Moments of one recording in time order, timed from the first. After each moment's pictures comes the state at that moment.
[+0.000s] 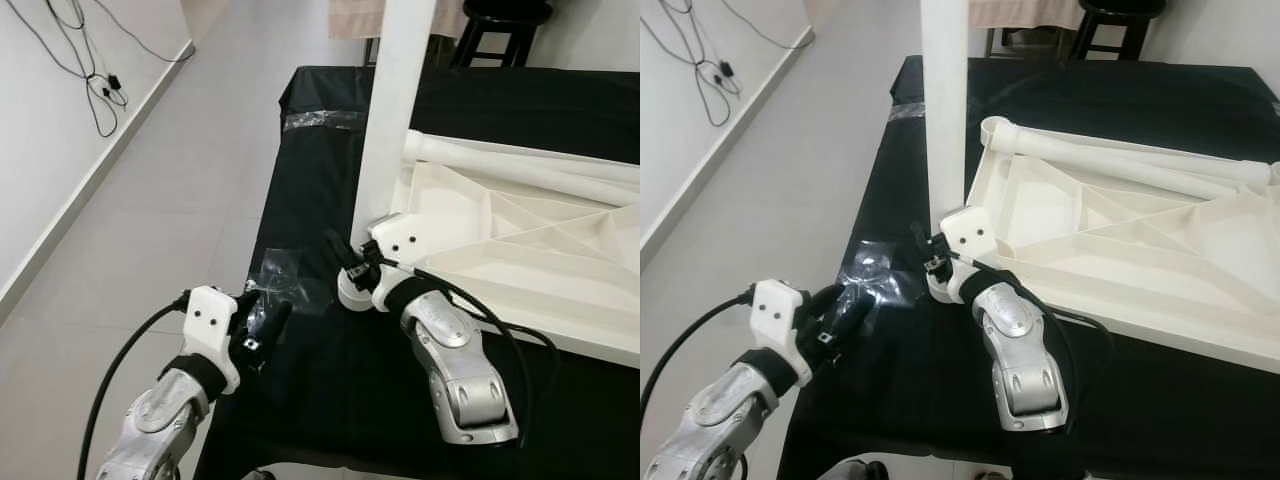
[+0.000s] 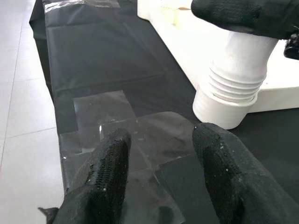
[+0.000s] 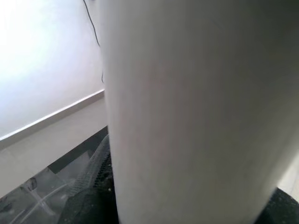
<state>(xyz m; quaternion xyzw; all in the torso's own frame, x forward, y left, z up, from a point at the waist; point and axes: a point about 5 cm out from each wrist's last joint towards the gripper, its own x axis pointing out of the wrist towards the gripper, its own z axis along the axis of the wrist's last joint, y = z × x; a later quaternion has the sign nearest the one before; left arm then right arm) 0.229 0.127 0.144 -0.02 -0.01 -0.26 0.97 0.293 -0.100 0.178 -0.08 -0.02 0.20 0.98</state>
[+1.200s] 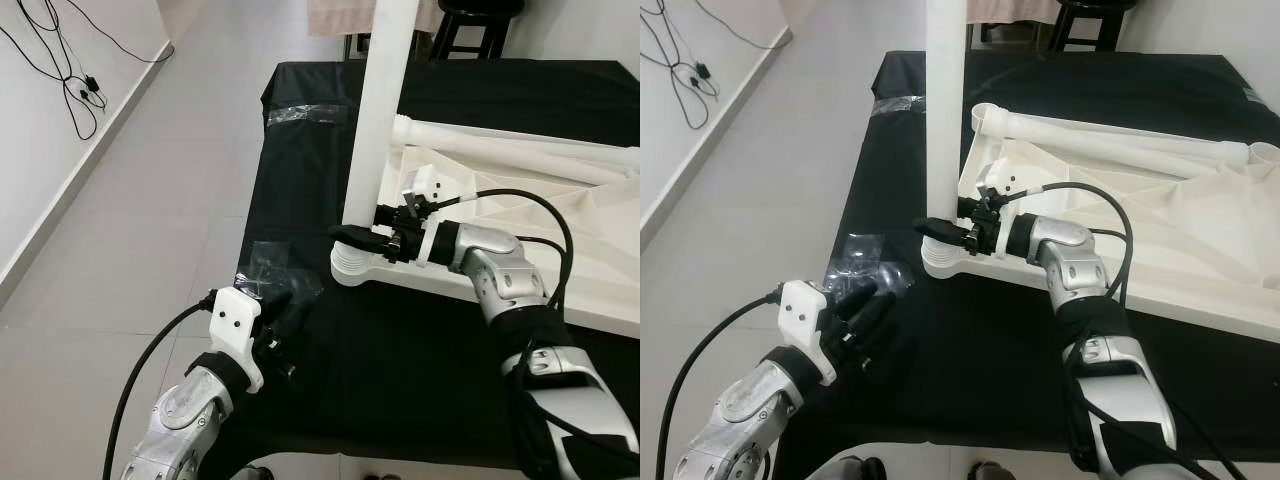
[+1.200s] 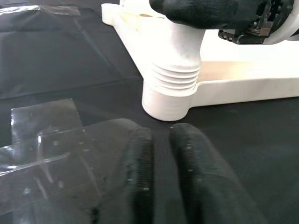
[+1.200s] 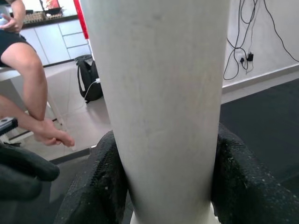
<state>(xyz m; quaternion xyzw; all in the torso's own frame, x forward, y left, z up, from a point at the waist) 0.233 0.106 0.142 -0.04 -0.03 -0.30 0.95 0.361 -0.155 0.203 -0.04 -0.01 0.54 0.84</state>
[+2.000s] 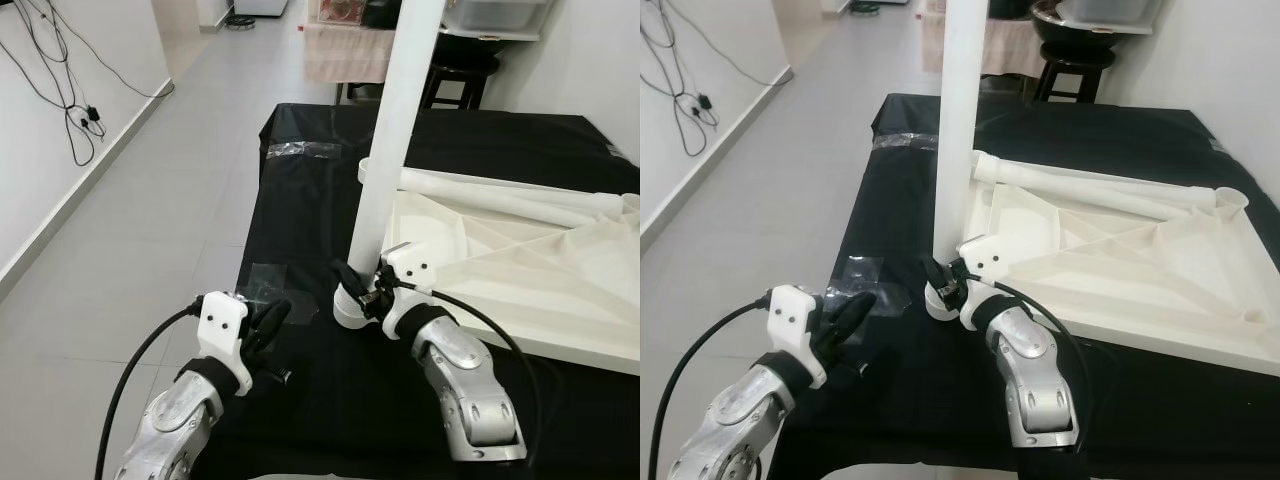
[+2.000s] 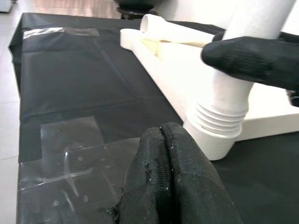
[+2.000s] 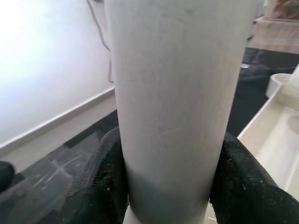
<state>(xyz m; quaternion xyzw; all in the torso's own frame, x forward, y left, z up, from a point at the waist) 0.243 0.113 0.137 -0.06 -0.03 -0.26 0.96 0.295 -0.123 0.158 -0.03 0.00 0.25 0.97</state>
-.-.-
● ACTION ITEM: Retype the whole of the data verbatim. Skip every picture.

● RESULT:
Moments of one recording in time order, timed from the first. After each moment's pictures comes the state at that moment.
[+0.000s] 
[+0.000s] 
[+0.000s] 
<state>(xyz m; quaternion xyzw; all in the torso's own frame, x forward, y left, z up, from a point at the waist; point and axes: a point about 5 cm out from each wrist's last joint towards the gripper, its own x axis pointing out of the wrist towards the gripper, its own z axis along the axis of the wrist's last joint, y = z × x; a later quaternion has the sign nearest the one before; left arm then right arm) 0.229 0.127 0.144 -0.02 -0.01 -0.26 0.97 0.293 -0.100 0.178 -0.08 -0.02 0.20 0.98</state>
[+1.200s] 
[+1.200s] 
[+1.200s] 
<state>(xyz m; quaternion xyzw; all in the torso's own frame, x forward, y left, z up, from a point at the waist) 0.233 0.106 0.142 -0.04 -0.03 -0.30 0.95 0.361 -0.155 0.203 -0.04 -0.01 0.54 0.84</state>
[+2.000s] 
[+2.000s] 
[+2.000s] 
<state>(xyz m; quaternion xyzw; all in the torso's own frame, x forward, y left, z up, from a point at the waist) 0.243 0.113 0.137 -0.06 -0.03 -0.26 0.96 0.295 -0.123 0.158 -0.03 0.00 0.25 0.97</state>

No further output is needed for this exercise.